Thursday, June 25, 2009

getting back on track

Ok there is going to be alot of food-related content in this post- I just wanted to warn anyone who might be triggered by it.

So I saw my D today and we talked about how I had gained some weight and at first I felt really positive about it, but now i have gained more and am not feeling so great. And i am dealing with that anxiety by bingeing and purging alot. I really need to get back on track and turn this (the gain) back into a positive and not fall back into restricting or more bingeing and purging. So we made some new plans/goals.
1. New meal plan- bars or shakes for for breakfast and lunch, balanced meal with my family for dinner. The bars and shakes are so I can get maximum structure for the meals I am "on my own" with, and get the nutrition i need without feeling triggrerd to purge. I was tempted to go to bars/shakes completely, but my D thinks it's important for me to keep having meals with my family, and deep down i think she is right.
2. I will drink low sodium v8 if I do purge, for the potassium.
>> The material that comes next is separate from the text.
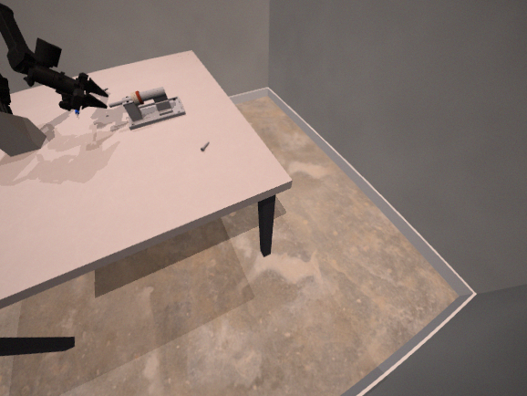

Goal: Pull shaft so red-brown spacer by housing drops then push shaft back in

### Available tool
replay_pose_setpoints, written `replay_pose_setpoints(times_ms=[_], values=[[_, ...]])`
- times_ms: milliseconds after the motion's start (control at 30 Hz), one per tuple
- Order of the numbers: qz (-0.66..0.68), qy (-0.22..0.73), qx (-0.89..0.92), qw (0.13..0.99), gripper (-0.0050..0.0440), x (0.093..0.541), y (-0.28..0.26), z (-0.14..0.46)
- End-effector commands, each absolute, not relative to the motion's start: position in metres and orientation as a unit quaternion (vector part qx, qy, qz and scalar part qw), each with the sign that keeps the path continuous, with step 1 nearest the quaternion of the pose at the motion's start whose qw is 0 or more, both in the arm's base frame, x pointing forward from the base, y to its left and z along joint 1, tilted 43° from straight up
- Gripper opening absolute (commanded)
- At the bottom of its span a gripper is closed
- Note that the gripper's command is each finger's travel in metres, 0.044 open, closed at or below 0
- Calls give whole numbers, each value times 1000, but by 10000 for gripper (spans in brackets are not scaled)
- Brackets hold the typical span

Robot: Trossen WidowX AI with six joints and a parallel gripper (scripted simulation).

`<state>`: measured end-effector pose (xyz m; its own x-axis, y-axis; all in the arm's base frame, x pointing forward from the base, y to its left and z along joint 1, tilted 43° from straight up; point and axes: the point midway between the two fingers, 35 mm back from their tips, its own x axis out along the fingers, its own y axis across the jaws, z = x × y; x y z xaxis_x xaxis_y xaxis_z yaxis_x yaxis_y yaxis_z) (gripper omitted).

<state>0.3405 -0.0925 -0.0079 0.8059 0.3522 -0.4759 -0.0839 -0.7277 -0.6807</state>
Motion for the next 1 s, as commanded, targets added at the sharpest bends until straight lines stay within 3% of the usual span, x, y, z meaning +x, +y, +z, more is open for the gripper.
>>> replay_pose_setpoints(times_ms=[0,967], values=[[300,-80,-881,358,440,340,-91,-6],[300,-80,-881,357,440,346,-89,-9]])
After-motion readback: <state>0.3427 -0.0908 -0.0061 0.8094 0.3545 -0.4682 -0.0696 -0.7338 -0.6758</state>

My D wants to be sure i don't have a drop in potassium, especially in the hot weather.
3. i am going to weigh in with my D instead of at the Y. I'm not always at the Y at the same time of the day, so it's hard to get accurate weights. I see my D in the morning, so i can get a good weight and process it with her if i am having a hard time.
I also saw my T today and we talked about some behavioral things i can do to get back on track. Mornings are my worst time; i am generally filled with anxiety. i think I binge and purge at this time as a way to kind of put off starting the day, because i don't know what to do with myself. I have always been this way. Before I had kids I typically stayed in my pajamas and watched mindless tv until the early afternoon.
We decided I should make myself a schedule for the mornings so i can have some structure. I will get up by 8:00, have breakfast, shower by 8:30, be dressed and have makeup on by 9. Hopefully the structure will help me feel less "'lost". Atfer all, that is one thing I like about being inpatient- having a set schedule and being able to anticipate when things are going to happen. It makes me feel "safe".
Oh, and i forgot to mention that I will renew my effort to drink more water and less soda. I think this is reallly important because it is sooo hot here and i dehydrate easily. And I will save money too!
Well, this is the plan, starting tomorrow. Wish me luck. I really just want to keep moving forward, and not backward. I hope these changes can help me do that.

5 comments:

K said...

Good luck! I think it's great that you are only going to weigh in at the D's. Good for you.

now.is.now said...

I think this is awesome! Keep this plan and structure a priority. And if you don't follow it one day, don't beat yourself up, just hop back on and follow it at the next available moment. You've got this! The only way out is through; the only way out is through; the only way out is through. You are a strong, kind woman who is an amazing mom and you will develop into your best person by sticking with this. I saw a quote today that you might like. It said, "Slow down; calm down; don't worry; don't hurry; trust the process."

Zena said...

I know you can do this, I see your passion for Recovery, I think the wieghins at the D's office is a great idea. I know this is going to be hard but you can totally do this...keep moving foward one step at a time!!

Love, Z

Keely said...

I think that sounds like a great plan! :) (hug) I love you. You can do this!

PTC said...

Keep pushing forward. If you find water to be boring, stick some mint leaves and cucumber in it. It's SOOO refreshing. Maybe that will help with your water consumption.